The turnover numbers (t_n), defined as the inhibitor/enzyme ratio (I:E) necessary for >90% inhibition of nitrocefin hydrolysis, were determined after 20 h of incubation with increasing concentrations of inhibitors and 10 nM enzymes, with various molar I:E ratios (35). Incubations were performed in a final reaction volume of 200 μl, and nitrocefin was added immediately before measuring in order to determine the residual enzyme activity for 180 s.

Binding studies using molecular docking.

The binding mode of LN-1-255 and avibactam in the active site of the major representative enzymes of all families of CHDLs described to date in A. baumannii were analyzed by docking studies by using the available crystal structures. As no three-dimensional structures are available for OXA-143 and OXA-235, their corresponding homology models were constructed as indicated below.

Building of the wild-type OXA-143 and OXA-235 models.
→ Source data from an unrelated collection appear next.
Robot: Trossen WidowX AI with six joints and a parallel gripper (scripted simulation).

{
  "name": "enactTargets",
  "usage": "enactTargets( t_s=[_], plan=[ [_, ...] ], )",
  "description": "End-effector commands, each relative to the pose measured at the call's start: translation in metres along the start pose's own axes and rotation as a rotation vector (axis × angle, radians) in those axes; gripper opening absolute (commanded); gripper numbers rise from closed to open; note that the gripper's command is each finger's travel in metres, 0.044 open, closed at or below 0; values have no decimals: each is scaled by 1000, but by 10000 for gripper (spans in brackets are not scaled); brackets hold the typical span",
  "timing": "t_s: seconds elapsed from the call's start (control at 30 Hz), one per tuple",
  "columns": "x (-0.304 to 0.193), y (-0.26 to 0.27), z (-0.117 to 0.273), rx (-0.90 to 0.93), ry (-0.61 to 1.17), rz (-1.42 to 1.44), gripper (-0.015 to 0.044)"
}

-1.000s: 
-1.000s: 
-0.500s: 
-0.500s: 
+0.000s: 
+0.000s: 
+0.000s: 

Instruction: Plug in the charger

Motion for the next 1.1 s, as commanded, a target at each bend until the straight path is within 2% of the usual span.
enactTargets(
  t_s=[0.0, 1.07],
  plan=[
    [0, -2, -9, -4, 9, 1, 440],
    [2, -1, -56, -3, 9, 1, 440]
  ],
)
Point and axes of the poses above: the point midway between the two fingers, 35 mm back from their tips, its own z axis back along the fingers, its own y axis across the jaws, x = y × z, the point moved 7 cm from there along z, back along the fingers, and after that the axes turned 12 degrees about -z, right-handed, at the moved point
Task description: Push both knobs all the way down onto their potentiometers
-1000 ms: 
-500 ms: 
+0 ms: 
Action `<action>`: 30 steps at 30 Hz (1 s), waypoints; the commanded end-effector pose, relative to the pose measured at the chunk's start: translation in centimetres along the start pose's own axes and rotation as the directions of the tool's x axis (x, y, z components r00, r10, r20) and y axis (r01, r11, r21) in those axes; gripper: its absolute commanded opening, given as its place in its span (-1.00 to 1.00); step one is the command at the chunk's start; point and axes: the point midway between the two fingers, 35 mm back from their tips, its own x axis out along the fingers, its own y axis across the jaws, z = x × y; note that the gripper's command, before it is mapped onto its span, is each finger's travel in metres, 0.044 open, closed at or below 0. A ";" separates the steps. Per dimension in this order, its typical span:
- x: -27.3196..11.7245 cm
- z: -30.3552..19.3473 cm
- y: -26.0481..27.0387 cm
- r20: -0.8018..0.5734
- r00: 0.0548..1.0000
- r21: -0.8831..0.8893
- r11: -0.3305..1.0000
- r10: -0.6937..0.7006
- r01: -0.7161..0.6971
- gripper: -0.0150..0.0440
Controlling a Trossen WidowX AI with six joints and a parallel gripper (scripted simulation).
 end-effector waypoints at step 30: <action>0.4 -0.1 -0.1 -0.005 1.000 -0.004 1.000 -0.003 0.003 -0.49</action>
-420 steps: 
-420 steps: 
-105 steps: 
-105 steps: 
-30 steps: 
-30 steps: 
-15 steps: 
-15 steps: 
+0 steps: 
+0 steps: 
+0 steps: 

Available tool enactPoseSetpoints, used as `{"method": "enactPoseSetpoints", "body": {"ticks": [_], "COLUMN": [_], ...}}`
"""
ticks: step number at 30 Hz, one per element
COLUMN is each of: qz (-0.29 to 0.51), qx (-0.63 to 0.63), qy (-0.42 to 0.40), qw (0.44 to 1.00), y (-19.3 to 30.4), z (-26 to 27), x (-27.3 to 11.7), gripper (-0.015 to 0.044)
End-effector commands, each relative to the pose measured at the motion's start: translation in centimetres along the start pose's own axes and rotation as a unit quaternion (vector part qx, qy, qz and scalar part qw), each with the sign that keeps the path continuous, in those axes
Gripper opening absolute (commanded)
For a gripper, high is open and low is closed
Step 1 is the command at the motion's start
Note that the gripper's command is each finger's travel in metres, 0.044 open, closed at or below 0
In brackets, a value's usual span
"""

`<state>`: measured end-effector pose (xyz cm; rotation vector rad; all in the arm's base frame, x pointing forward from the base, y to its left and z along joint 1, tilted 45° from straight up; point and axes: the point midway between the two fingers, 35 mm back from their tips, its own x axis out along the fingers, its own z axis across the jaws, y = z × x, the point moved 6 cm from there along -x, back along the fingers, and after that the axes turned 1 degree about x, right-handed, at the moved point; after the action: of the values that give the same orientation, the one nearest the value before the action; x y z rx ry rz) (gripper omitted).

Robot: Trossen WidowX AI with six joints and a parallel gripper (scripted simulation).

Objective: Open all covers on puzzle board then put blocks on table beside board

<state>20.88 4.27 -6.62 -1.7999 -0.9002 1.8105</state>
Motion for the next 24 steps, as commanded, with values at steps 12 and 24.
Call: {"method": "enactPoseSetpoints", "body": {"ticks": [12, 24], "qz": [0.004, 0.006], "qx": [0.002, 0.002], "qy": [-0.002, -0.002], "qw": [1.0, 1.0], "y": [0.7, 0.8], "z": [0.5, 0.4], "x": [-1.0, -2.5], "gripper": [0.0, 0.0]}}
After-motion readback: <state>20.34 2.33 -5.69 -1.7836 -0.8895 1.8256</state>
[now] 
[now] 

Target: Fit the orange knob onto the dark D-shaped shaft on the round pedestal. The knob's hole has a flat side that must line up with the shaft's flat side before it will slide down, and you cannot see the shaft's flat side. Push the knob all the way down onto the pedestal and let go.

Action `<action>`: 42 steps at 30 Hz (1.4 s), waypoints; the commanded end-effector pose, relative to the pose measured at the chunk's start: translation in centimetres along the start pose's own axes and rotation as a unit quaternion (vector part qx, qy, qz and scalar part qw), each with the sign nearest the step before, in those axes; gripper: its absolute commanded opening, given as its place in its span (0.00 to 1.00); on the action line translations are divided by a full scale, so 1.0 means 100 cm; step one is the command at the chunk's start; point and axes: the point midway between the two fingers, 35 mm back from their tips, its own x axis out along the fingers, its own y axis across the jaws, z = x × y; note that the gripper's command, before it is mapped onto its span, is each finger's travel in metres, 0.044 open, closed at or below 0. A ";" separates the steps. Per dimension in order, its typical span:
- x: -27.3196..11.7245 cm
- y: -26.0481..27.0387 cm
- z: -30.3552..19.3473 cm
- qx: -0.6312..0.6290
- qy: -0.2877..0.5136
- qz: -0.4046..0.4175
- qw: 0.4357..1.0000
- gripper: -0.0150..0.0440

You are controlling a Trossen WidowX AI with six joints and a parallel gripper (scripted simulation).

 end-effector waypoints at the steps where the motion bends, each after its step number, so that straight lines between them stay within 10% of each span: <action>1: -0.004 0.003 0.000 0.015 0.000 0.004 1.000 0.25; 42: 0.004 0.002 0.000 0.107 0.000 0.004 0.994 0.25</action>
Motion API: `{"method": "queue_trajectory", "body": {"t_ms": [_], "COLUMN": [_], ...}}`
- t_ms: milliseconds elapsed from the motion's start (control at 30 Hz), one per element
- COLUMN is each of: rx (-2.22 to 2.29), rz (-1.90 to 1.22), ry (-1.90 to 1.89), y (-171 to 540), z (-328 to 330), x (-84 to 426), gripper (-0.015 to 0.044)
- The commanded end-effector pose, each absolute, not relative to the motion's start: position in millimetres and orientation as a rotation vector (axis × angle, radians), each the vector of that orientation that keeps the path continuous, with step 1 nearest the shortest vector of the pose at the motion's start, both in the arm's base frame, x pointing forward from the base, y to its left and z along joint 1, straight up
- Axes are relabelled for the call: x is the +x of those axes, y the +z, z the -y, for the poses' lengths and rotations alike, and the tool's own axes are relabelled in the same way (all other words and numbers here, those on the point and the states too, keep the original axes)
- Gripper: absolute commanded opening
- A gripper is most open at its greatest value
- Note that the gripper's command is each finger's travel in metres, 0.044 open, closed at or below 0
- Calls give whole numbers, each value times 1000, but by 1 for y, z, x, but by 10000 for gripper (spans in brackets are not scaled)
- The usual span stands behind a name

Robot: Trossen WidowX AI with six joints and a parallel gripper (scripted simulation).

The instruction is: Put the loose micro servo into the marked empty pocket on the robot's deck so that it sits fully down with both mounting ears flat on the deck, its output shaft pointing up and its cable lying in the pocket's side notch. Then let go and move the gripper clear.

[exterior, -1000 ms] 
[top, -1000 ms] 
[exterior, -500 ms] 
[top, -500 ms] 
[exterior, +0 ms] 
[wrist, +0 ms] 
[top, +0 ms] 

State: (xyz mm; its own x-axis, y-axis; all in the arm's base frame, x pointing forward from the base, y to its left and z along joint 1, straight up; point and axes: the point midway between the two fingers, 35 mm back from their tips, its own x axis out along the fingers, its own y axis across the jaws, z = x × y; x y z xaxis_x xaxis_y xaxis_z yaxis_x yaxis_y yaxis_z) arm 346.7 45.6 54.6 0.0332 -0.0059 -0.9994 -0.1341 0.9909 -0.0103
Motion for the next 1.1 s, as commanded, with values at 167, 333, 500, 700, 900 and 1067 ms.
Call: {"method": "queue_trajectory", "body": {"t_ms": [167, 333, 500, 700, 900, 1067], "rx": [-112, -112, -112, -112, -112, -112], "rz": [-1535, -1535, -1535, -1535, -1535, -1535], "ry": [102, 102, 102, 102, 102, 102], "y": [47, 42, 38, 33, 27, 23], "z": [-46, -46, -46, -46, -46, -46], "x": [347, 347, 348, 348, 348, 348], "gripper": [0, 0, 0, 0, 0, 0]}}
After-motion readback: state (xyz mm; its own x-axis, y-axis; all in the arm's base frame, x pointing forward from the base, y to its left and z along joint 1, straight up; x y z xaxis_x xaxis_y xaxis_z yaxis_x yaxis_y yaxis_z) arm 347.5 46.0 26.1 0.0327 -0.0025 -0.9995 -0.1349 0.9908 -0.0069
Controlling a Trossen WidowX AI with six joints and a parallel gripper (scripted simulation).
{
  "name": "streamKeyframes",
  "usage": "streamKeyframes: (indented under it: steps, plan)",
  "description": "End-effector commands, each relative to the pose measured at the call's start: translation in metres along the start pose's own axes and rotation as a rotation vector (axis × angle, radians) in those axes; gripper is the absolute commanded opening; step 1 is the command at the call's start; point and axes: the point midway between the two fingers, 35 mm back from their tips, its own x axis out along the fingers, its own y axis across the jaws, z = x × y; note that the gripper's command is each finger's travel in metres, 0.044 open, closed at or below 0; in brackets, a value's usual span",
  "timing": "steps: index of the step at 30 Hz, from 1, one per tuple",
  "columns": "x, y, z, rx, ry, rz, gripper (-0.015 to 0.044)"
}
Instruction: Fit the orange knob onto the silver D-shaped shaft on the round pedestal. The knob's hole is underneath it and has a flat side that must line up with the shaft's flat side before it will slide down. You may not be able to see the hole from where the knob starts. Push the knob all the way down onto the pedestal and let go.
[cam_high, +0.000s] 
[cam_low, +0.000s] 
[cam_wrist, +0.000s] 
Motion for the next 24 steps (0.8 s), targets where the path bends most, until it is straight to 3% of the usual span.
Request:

The SWISS-Model homology modeling web server was used to model the three-dimensional structures of OXA-143 and OXA-235 (40). The coordinates of the crystallographically determined OXA-24/40 (2.25 Å; PDB code 3PAG) (44) and OXA-51 (2.0 Å; PDB code 4ZDX) (22) were chosen as the main templates for building the two models.

Docking studies.

The docking studies were carried out using GOLD 5.2 (http://www.ccdc.cam.ac.uk/solutions/csd-discovery/components/gold/), and the enzyme geometries of OXA-23 (2.14 Å; PDB code 4JF4) (38) and OXA-58 (2.6 Å; PDB code 4Y0U) (39) and the homology models of OXA-143 and OXA-235 were created. The crystal structures of PDB codes 4JF4 and 4Y0U were chosen because the position of the modified ligand is defined. Ligand geometries were minimized using AM1 Hamiltonian as implemented in the program Gaussian 09 (68) and used as MOL2 files. Each ligand was docked in 25 independent genetic algorithm (GA) runs, and for each of these a maximum number of 100,000 GA operations were performed on a single population of 50 individuals. Operator weights for crossover, mutation, and migration in the entry box were used as default parameters (95, 95, and 10, respectively), as well as the hydrogen bonding (4.0 Å) and van der Waals (2.5 Å) parameters. For OXA-23 and OXA-58, the position of the adducts present in the above-mentioned crystal structures were used to define the active site, whereas for the homology models, the position of the catalytic serine was employed. For all cases, the radius was set to 10 Å. The “flip ring corners” flag was switched on, while all other flags were off. The GOLD scoring function was used to rank the ligands in order of fitness. Figures depicting structures were prepared using PYMOL (69).